New York City Comptroller Brad Lander accused BlackRock of “backtracking on its climate commitments” in a letter to the asset manager Wednesday — “to the detriment of its portfolio, New York City’s pension funds, and our planet.”
Lander is asking BlackRock to publish an implementation plan that clarifies its commitment to achieving net zero across its entire portfolio, with concrete steps, a timeline and the methods it will use to regularly report on Scope 1, 2 and 3 emissions for all of its assets.
He also wants the asset manager to “provide a detailed approach to keeping fossil fuel reserves in the ground and phasing out high-emitting assets,” he wrote Wednesday, and to “support climate action through transparent corporate engagement that requires disclosure of climate-related lobbying, works to end lending and insurance for new fossil fuel supply projects, and pushes for science-based targets at portfolio companies.”
BlackRock manages roughly $43 billion in investments for three New York City pension funds, which, Lander noted, have pledged to achieve net zero portfolios by 2040.
“We cannot achieve that goal without the active alignment of our asset managers, beginning with … our largest,” Lander wrote.
Lander’s letter comes roughly two weeks after a BlackRock executive wrote to 19 Republican attorneys general, clarifying that the asset manager does not “dictate to companies what specific emission targets they should meet or what type of political lobbying they should pursue” — it merely asks companies to disclose climate change-related information so investors can judge risk.

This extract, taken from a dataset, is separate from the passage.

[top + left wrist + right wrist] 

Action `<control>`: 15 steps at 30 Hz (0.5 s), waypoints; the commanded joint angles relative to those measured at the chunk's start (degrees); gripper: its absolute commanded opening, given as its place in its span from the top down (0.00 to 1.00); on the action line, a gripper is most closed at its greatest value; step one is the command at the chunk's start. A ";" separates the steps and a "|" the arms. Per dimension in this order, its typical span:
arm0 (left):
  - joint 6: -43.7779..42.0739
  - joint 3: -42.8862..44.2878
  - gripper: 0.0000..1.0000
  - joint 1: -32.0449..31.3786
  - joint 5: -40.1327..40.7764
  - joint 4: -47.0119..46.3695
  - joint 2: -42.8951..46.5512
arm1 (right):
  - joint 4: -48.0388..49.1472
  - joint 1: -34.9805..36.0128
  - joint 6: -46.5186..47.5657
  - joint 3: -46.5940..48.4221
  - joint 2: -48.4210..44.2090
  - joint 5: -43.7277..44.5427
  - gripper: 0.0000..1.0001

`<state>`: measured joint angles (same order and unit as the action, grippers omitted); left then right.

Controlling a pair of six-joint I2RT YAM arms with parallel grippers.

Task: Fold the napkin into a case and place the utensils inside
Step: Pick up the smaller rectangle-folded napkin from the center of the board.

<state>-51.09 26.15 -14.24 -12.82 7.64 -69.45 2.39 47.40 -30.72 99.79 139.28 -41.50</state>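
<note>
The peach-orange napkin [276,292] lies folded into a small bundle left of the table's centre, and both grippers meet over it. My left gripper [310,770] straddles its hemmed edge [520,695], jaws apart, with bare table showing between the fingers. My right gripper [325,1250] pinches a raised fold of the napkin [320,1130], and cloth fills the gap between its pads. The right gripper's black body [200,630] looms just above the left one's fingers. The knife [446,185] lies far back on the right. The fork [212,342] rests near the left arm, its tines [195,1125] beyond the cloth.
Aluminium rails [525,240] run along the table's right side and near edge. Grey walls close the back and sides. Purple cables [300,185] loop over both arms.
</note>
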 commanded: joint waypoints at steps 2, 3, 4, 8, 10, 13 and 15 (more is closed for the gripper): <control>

The attorneys general last month accused BlackRock of prioritizing “activism” over fiduciary duty, and Texas’ comptroller placed the asset manager on a “divestment list” for companies deemed to be boycotting the fossil-fuel sector. The move requires state pension funds to divest from BlackRock and other listed companies but gives those firms 90 days to convince the state to reconsider.
BlackRock, for its part, pointed to its $170 billion in investments in U.S. energy companies, saying they are “completely at odds with any notion of a boycott.”
Lander, meanwhile, cited BlackRock’s relatively muted voting record during the 2022 proxy season. The asset manager voted in favor of 24% of shareholder proposals on environmental and social issues this year, saying the measures had become too prescriptive. That’s down from 43% in 2021, according to the Financial Times.
In her letter this month to the 19 attorneys general, Dalia Blass, BlackRock’s head of external affairs, characterized the asset manager as a “minority investor,” adding that dictating emission targets was not the role of BlackRock but of a company’s management and board.
Lander wrote Wednesday that asset managers wield influence despite not holding a majority position.
“Most shareholder resolutions are nonbinding,” Lander wrote. “Contrary to BlackRock’s claims, the proposals that BlackRock voted against do not dictate a company’s specific action, but rather provide an opportunity for shareholders to put forward an expectation of transparency for management’s consideration.”
Lander then turned the lens on BlackRock’s own portfolio, emphasizing the ambiguity in the asset manager’s policy. He noted that BlackRock hints at a goal to achieve net zero emissions portfolio-wide by 2050 “but maintains that it does not include any obligation to set or attain net zero targets.”
BlackRock’s net-zero statement indicates it “anticipates” 75% of its assets will be connected to science-based targets by 2030, Lander wrote, but noted that 10% of BlackRock’s assets push 85% of its portfolio emissions.
“If these highest-emitting 10% are not in the 75% with science-based targets by 2030, as your commitment would currently allow, that commitment is not worth the paper it’s written on,” Lander wrote.
He added that although BlackRock co-led a Glasgow Financial Alliance for Net Zero (GFANZ) working group to manage the phase-out of high-emitting assets, BlackRock has not provided a plan to do so for its own portfolio.
BlackRock declined to comment Thursday to The Wall Street Journal.
Lander is no stranger to taking a political stance against finance companies. He co-authored, with New York City Mayor Eric Adams, a letter to Wells Fargo CEO Charlie Scharf in April, vowing that the city would not open any new depository accounts with the bank after a Bloomberg analysis found Wells Fargo approved a far lesser proportion of mortgage refinance applications from Black homeowners in 2020 than White ones.
Lander also accused the 19 Republican attorneys general Wednesday of “waging a war of political distraction in the hopes of protecting the fossil fuel interests that have captured their states.”
“Political theater cannot and must not guide fiduciary actions,” Lander wrote. “This is not a matter of politics or whatever ideologues have termed ‘wokeness’ — it is a matter of science and economics.”
Lander urged BlackRock to use its position to “lead in deeds, not simply words.”
“The fundamental contradiction between BlackRock’s statements and actions is alarming,” he wrote.